What is expected
Every line in the records below with the string "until" is to be copied out.

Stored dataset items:
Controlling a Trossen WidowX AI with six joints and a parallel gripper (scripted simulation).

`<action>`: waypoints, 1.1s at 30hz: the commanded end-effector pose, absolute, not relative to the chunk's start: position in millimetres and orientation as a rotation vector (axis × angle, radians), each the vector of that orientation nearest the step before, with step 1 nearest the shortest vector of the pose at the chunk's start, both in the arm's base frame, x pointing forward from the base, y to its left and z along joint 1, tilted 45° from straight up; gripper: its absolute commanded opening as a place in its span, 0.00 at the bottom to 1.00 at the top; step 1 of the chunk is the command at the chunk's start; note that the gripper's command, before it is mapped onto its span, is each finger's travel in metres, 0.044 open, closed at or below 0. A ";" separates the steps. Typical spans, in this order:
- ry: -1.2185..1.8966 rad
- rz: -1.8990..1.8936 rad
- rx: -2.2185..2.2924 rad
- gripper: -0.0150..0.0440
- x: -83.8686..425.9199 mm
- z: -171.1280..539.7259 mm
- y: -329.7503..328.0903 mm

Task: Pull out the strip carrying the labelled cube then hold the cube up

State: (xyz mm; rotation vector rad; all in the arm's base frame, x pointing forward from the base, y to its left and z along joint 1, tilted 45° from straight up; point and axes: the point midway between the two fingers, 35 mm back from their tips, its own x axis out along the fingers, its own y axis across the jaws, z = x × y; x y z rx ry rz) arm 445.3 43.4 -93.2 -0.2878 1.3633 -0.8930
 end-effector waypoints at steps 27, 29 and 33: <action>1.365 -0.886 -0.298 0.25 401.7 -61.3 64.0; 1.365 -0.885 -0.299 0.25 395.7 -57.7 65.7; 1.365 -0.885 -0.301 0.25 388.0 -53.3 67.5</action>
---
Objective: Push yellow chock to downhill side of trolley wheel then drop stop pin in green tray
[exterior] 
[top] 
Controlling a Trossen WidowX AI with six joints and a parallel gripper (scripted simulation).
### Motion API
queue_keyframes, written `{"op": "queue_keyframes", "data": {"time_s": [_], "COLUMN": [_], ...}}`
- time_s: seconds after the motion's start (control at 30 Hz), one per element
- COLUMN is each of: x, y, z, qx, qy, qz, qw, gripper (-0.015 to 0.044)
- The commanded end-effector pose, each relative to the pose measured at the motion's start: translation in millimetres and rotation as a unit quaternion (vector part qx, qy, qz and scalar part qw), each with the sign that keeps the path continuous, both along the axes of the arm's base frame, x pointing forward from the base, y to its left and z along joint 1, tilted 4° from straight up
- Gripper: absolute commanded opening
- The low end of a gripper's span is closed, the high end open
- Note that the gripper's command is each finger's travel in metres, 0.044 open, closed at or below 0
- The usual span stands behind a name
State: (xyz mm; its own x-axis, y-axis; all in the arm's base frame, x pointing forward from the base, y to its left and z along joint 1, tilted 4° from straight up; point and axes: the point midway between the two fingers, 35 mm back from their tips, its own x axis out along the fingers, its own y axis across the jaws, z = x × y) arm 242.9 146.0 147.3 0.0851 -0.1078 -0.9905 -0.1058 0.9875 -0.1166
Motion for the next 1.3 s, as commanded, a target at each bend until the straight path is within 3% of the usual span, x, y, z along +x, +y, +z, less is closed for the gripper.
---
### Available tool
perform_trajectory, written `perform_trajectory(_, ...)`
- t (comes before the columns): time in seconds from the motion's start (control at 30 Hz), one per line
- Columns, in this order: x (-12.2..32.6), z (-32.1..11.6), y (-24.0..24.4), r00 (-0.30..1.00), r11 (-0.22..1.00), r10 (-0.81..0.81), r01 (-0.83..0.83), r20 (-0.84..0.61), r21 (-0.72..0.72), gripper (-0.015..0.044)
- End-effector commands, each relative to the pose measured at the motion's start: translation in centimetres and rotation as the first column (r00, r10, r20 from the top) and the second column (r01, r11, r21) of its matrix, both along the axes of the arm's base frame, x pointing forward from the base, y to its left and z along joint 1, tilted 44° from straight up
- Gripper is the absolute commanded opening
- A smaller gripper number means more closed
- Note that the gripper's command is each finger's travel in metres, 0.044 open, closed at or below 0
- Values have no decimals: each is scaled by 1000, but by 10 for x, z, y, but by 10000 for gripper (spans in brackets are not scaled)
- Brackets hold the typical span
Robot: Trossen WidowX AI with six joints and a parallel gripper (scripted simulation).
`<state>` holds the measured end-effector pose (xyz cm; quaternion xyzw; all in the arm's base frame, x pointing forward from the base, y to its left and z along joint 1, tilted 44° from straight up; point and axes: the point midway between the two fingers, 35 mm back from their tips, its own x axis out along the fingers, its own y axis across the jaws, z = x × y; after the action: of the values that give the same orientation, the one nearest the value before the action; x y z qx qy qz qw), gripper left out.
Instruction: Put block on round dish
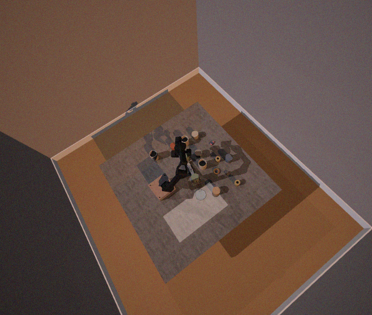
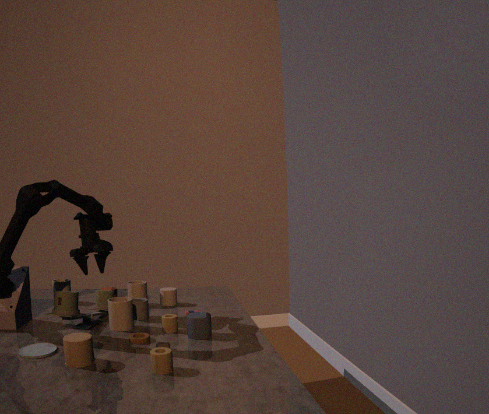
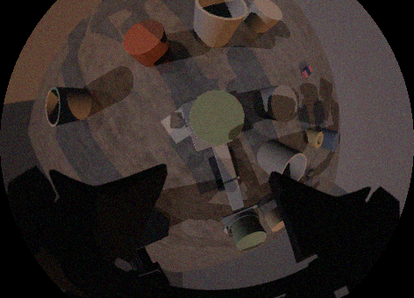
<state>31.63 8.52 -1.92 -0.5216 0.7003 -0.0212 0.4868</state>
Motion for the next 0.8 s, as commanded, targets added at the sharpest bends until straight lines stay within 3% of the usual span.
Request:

Written response
Motion for the next 1.3 s, as commanded, a target at each bend until the straight path is within 3% of the usual span, x, y, z along +x, +y, +z, less is closed for the gripper.
Motion for the next 0.8 s, as commanded, targets added at the sharpest bends until straight lines stay within 3% of the usual span.

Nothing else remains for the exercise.